Method 2 (requires the creation of two index files)
- Start from a DCD file containing all atoms of your system (and its corresponding PSF). The first frame of your DCD should be the first frame from the heating phase (the heat_out.dcd). The reason is that the first frame from the heating phase is almost identical with the initial system you've prepared, and thus, the axes of inertia of the molecule are aligned with the orthogonal frame. We want the axes of inertia aligned in order to keep the size of the map to a minimum. You can artificially add the first frame from heat_out.dcd to an existing DCD using catdcd. You should probably avoid including the frames corresponding to the initial minimisation and heating-up phase (but you can include all frames after the final temperature is reached).
- You will need to prepare two index files. The first (fit.index) will contain the indeces for the solute atoms that will be used to remove overall rotations and translations. The second index file (fmap.index) should contain the indeces of the atoms for which the distribution map will be calculated (eg. water oxygens). Both index files should be zero-offset. An easy way to prepare these files (assuming that you start from my.dcd and my.psf which describe the whole system) is :
- Prepare a xplor script to select the atoms that will be used for fitting plus the atoms for which you want to calculate the distribution map :
structure @my.psf end delete selection=( not (name OH2 or name CA)) end write structure output=waters_CAs.psf end stop
- Examine the waters_CAs.psf file. Write down the atom number range corresponding to the two classes of atoms (for example, 1-112 for Cα atoms, 113-4000 for water oxygens).

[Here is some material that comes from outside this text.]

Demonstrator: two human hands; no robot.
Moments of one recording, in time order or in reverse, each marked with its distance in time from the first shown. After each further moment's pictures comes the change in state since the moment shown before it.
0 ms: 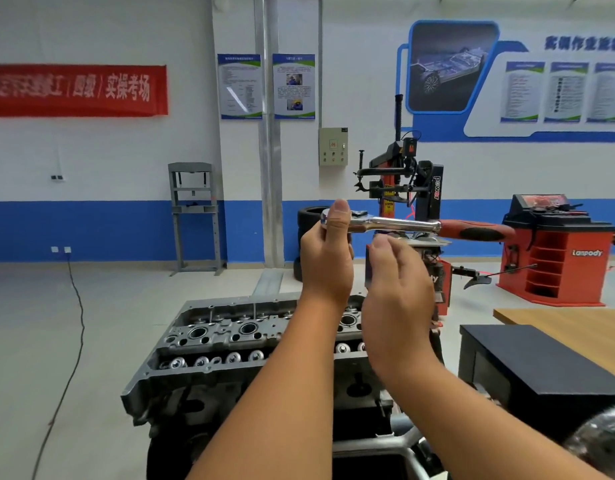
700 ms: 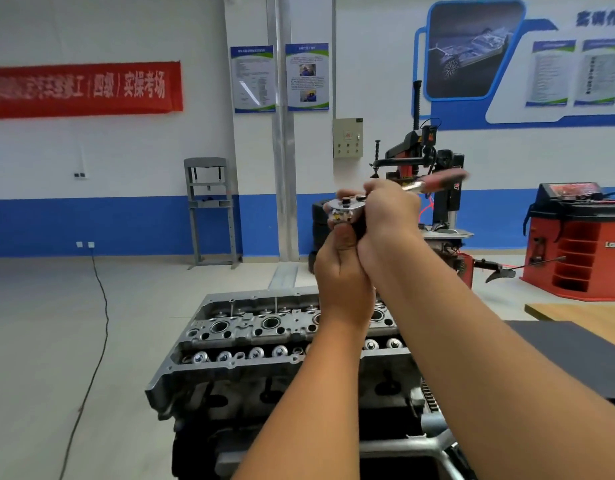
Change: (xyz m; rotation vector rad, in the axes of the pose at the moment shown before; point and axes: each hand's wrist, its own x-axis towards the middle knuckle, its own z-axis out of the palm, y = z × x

- Use awk to prepare the index files. You need something in the spirit of :
awk '{for (i=0 ; i < 112 ; i++) print i}'
- Do not forget to edit the index files and confirm that the numbers you have inside are indeed what you've wanted.
- Determine the limits on x, y, z inside which a map will be calculated. If you did what suggested above (and the first frame of your DCD is the first frame from the heating phase), you can calculate these limits using pdbset :
- Find the PDB file containing the solute coordinates from psfgen just before running autoionize (something like psfgen.pdb).
- Run pdbset : pdbset xyzin psfgen.pdb (and type END).
- Find the limits of the molecule in the output :
Orthogonal Coordinate limits in output file: Minimum Maximum Centre Range On X : -24.30 24.30 0.00 48.60 On Y : -15.05 15.05 0.00 30.11 On Z : -10.98 15.87 2.44 26.85
- You will have to add a border around it, so in this example the limits would be something like -30.0 to 30.0 on x, -20.0 to 20.0 on y and -15.0 to 20.0 on z. Write them down.
- Calculate the hydration map :
carma -v -fit -index -fmap -30 30 -20 20 -15 20 0.50 -atmid " OH2 " -atmid " CA " my.psf my.dcd
where the numbers after '-fmap' are the limits of the map and the grid size (in this case 0.50 Angstrom).
Viewing the map
The output from carma will be a map file named carma.fitted.dcd.map. This is an electron density format used by xplor and cns. For vmd to understand the format you will have to rename it so that its suffix is .edm. So :
mv carma.fitted.dcd.map carma.edm vmd carma.edm
You will see nothing. Go to 'representations', select 'isosurface', select 'None' (instead of 'Box'), click 'create replication', and change the contouring level ('isolevel'). You should see it.
You can now quit vmd, use xplor to calculate an average solute structure (for the same frames) and then use vmd to view and study the model + map. If you have a crystal structure for your molecule, you could even compare the experimentally observed and the MD-derived hydration patterns.
One other interesting analysis you can perform is whether the distribution of waters (or ions) converged. A simple-minded way of doing this is to calculate the distributions for two non-overlapping parts of the trajectory (which will have to be a sufficiently long one). If the two maps (from the two trajectory segments) do look alike (say, have a high value of the linear correlation coefficient) then you can argue that the distribution converged.